Exercise description » Once the images are set aside, output the listing exactly as it stands.

Given material »

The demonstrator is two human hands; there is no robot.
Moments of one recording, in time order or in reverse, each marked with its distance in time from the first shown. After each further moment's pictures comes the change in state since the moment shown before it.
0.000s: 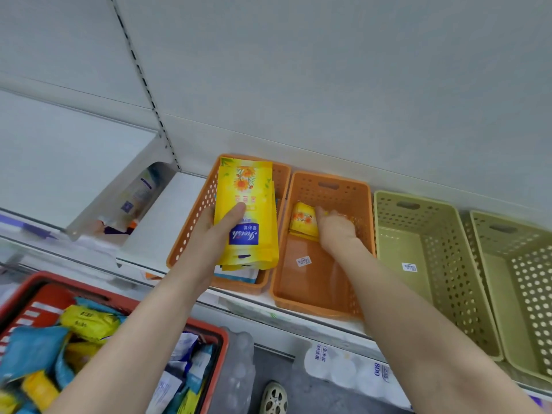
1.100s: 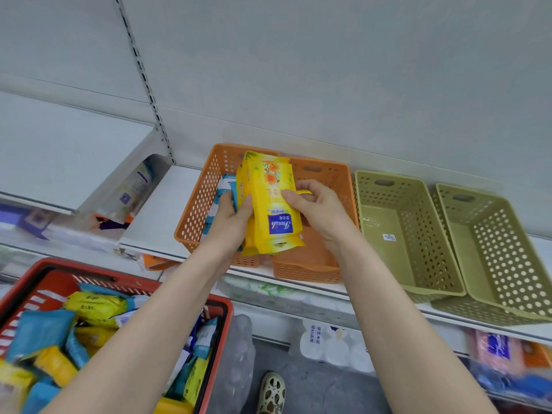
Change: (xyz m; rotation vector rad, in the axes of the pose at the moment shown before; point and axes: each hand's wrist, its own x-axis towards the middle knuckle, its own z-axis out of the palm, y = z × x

Solution to this task »
The demonstrator is two human hands; there is no robot.
Moments of one recording, in time order or in reverse, each marked with its distance in time from the first shown. After each further moment's pictures comes the change in state since the moment shown before it.
0.000s: 
1.100s: 
Change: (xyz m; rotation vector rad, in the axes of the pose at the moment shown before; point and axes: each hand's wrist, its own x-axis towards the middle knuckle, its own z-axis out of the palm, y = z × x

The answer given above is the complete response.